4. Esconder los problemas bajo la alfombra
No todo en la relación va a ser maravilloso, pero los retos a los que tengan que enfrentarse juntos los harán más fuertes, como individuos y como pareja. No se puede solucionar ningún problema si no se le hace frente, y las personas que se preocupan por su pareja serán lo suficientemente maduras para tener discusiones de adultos y llegar a una conclusión.
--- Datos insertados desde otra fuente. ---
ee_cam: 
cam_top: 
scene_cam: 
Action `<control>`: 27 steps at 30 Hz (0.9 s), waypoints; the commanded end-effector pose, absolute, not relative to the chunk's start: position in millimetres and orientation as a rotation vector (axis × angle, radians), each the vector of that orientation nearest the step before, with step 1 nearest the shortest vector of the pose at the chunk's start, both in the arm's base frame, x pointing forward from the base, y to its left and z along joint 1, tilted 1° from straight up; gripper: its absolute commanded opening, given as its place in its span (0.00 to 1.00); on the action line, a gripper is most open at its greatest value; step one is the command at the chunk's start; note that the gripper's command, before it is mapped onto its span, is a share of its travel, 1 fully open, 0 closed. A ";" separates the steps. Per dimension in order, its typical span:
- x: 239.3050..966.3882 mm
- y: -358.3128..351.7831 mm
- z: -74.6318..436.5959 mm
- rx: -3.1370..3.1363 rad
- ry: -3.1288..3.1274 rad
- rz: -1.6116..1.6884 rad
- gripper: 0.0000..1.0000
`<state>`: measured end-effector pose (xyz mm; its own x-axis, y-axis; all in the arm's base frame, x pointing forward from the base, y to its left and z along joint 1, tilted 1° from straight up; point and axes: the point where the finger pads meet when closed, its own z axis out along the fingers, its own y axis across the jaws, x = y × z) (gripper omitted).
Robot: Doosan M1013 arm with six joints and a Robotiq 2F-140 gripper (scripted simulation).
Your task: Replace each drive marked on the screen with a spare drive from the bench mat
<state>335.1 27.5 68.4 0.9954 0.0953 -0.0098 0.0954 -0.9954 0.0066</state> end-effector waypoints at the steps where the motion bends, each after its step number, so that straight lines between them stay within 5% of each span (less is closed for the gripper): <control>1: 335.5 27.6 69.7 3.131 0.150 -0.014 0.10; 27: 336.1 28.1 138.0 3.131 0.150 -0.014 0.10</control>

Si se esconden los sentimientos, la otra persona no sabe lo que tiene que hacer o cambiar para que su pareja sea feliz, por lo que las cosas no mejorarán.
5. Fisgonear
Uno de los ingredientes clave para una relación feliz es la confianza, y la gente que tiene confianza no invade la privacidad de los demás. No debería hacer falta ponerle contraseña al móvil ni borrar el historial de Facebook. Las personas que tienen confianza en su pareja deberían ser un libro abierto para la otra persona, por lo que no habría necesidad de ir escondiéndose.
6. Desenterrar el Pasado
Todos tenemos un pasado que ha hecho de nosotros lo que somos ahora. Algunas experiencias han sido positivas, y otras no tanto. Las parejas maduras y felices lo entienden y no usan los trapos sucios de la otra persona como argumento en sus discusiones, o como excusa para iniciar una disputa.
7. Dejar que la relación se estanque
Tanto dentro como fuera del dormitorio, es importante que la pareja no se aburra, y que no sienta que las cosas no avanzan. A menudo, la intimidad en la cama se construye desde fuera, con gestos románticos y muestras de cariño, de modo que uno sepa lo que significa para el otro.
La felicidad en las relaciones se cimenta sobre la comunicación, la confianza, la lealtad y el respeto mutuo. Estas son algunas de las piedras angulares del amor. Si falta una, la otra no puede existir.